Many contractors’ biggest issue is finding suitable people to build these projects. At the end of December, the BLS reported 374,000 unfilled construction jobs. That exceeded the 227,000 positions the industry filled in the month, indicating that contractors wanted to hire more than twice as many people as they could.

The worker shortage means corporations must pay more to attract and retain workers. Average hourly earnings (AHE) for production and nonsupervisory employees has risen at a steady 5-to-6-percent rate for the past two years, while AHE for the overall private sector cooled from 6.5 percent in July 2022 to 4.3 percent in January. This pay metric is expected to climb 5–7% in 2024.

The industry escaped substantial material price rises in 2023. The Producer Price Index (PPI) for materials and services used in new nonresidential construction fell throughout most of 2023 after rising at a 20% or higher annual pace for 12 months from mid-2021 to mid-2022. Concrete prices have continuing to grow, while gypsum wallboard prices are rising again. Four- to six-percent annual increases are possible.

In conclusion, 2024 will certainly see US construction sector growth, but with big demand adjustments. Multifamily construction will fall sharply, but single-family homebuilding will rise. Retail and higher education are uncertain, while office and warehouse building is dismal. These drawbacks may be offset by rapid development in industry, data center, school, infrastructure, and power facility construction. However, many project timings are unclear. Worker shortages will remain, and wages and materials will likely rise more than in 2023.
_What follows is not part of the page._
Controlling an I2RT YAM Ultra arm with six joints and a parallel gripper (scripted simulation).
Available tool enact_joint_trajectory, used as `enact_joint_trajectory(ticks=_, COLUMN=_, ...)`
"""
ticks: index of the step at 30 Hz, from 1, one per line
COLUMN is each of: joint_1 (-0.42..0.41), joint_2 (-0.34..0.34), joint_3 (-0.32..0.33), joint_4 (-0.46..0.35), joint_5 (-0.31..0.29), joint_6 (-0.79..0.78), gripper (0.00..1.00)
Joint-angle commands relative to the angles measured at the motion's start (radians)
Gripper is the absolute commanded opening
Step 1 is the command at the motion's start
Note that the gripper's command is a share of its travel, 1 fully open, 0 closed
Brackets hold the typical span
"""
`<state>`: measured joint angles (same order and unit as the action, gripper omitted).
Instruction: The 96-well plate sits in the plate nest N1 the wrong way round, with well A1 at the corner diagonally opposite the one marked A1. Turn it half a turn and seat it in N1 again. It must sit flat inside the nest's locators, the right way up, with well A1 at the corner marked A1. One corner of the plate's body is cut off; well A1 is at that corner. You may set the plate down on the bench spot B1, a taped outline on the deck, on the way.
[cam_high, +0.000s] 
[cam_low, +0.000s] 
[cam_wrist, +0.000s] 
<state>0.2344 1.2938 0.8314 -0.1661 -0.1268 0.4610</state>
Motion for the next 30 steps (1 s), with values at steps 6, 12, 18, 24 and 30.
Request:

US-20 interchange Construction in Rexburg Begins Next Week

Original Source: Early construction activities begin next week for US-20 interchanges in Rexburg

On March 11, the Idaho Transportation Department will start early construction to rebuild two Rexburg U.S. Highway 20 interchanges. This summer, University Boulevard (Exit 332) and State Highway 33 (Exit 333) interchanges will be reconstructed for safety and efficiency.

Utility improvements and temporary traffic lights at Exit 333 will help traffic flow during construction this spring. Staff will also install permanent signals at Salem Highway ramps north of Exit 337. When possible, early actions will close lanes at off-peak times.

“We anticipate maintaining at least one lane of traffic in each direction on University Boulevard and SH-33 between March and June,” Project Manager Conner Huffaker stated.

This summer’s construction will close each interchange individually. University Boulevard interchange closure is expected in June. August should see the SH-33 interchange closed. The detour route will stay open while one interchange is under development. USA-20 will remain available to through traffic during construction.

Crews expect to finish by late October.

After completion, both interchanges will be diverging diamond interchanges. After years of technical data analysis and community consultation, the DDI design was adopted. Learn how to drive via the new interchanges in this video.

ITD will hold an open house at Madison High School from 4 to 6 p.m. on April 2 to discuss construction plans and implications. More information will be online then.

Contractor HK Contractors is handling this $22 million project.

Summary of today’s construction news

In summary, the US construction industry is expected to rise overall in 2024, although there will be significant changes in demand. A sharp fall in multifamily construction will be more than offset by a small to moderate growth in single-family homebuilding in the residential sector. The future of non-residential categories is uncertain for retail and higher education and grim for office and warehouse buildings.

On the other hand, every interchange will need to be completely closed, one at a time, during construction this summer. June is when the interchange at University Boulevard is expected to be completely closed. August is when the interchange at SH-33 is expected to close completely. The other interchange will continue to operate as a detour route while the first is closed for construction. During construction, US-20 will continue to be accessible through traffic.